Below are the records; copy each line in them that holds the word "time".

Listed entries START

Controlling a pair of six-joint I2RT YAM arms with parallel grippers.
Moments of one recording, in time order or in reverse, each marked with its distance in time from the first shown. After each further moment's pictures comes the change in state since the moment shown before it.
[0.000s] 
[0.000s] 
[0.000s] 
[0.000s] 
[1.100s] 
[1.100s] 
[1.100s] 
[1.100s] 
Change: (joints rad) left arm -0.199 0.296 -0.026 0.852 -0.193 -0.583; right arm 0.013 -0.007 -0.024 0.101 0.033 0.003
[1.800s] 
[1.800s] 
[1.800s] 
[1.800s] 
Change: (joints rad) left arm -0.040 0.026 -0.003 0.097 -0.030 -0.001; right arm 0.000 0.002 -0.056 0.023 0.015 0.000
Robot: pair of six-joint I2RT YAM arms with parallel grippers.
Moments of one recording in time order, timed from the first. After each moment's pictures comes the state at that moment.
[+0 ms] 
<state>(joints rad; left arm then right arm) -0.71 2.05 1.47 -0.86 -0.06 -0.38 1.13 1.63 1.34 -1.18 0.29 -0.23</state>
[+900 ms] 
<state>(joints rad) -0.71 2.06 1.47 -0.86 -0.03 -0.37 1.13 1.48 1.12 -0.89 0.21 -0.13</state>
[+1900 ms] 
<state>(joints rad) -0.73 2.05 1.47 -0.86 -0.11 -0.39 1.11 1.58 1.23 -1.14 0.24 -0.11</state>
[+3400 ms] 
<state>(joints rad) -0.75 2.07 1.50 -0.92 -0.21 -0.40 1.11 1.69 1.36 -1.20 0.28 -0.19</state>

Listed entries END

### Response box
Moments of one recording, in time order or in reverse, each marked with its distance in time from the first shown. After each further moment's pictures comes the change in state since the moment shown before it.
Moments of one recording in time order, timed from the first. After each moment's pictures comes the state at that moment.

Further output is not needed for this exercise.